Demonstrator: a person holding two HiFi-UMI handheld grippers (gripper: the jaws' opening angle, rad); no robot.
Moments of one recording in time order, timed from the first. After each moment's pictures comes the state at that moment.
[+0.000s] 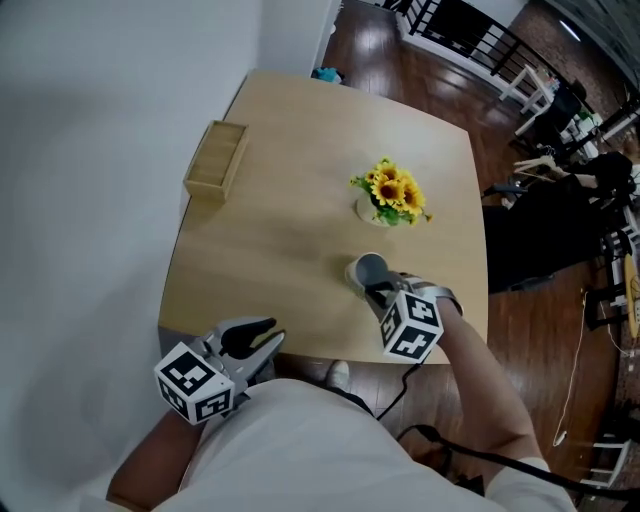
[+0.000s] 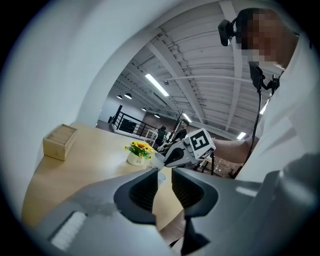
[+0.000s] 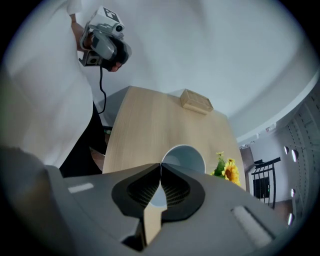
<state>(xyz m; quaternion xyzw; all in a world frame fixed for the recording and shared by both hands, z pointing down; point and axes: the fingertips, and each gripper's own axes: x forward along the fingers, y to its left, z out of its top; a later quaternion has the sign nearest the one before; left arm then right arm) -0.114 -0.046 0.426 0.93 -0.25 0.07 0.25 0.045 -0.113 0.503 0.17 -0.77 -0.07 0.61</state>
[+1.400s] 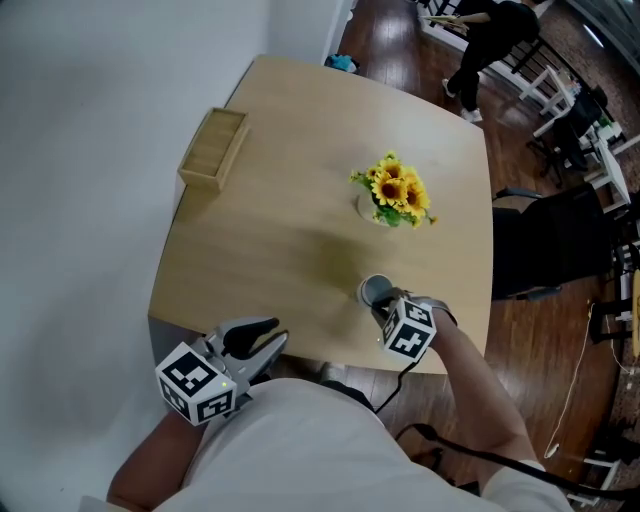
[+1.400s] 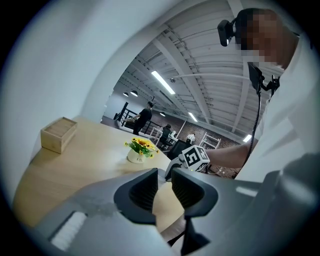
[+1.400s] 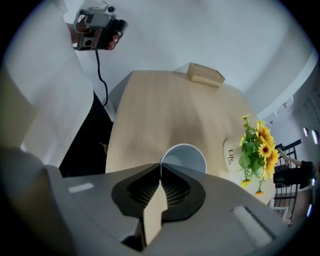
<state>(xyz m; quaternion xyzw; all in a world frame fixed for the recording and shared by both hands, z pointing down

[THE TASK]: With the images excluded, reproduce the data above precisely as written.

[ANSWER SECTION]:
Demonstrator: a person holding two HiFi-UMI handheld grippers (gripper: the jaws' opening angle, rad); no robot.
Moments of one recording in time order, timed from the first. After each moment's pictures comes the state at that moment.
[+0.000s] 
[+0.000s] 
[+0.000s] 
<state>(xyz m; quaternion xyzw; all in a world frame fixed for the recording and shared by both hands, z pointing down; point and axes: the fingertips, and each gripper's own axes: x forward along the fingers, y to its left, z out of its top; a later quaternion has the sign nearest the one before; left arm then right arm) -0.114 -0.046 0.426 0.93 -0.25 0.07 0.25 0.045 -0.113 0.503 0.17 -0.77 -0.07 0.61</state>
[+1.400s] 
[+1.400s] 
[+1.400s] 
<state>(xyz m; quaternion xyzw; all in a world frame fixed for the recording and shared by both hands, z pointing down

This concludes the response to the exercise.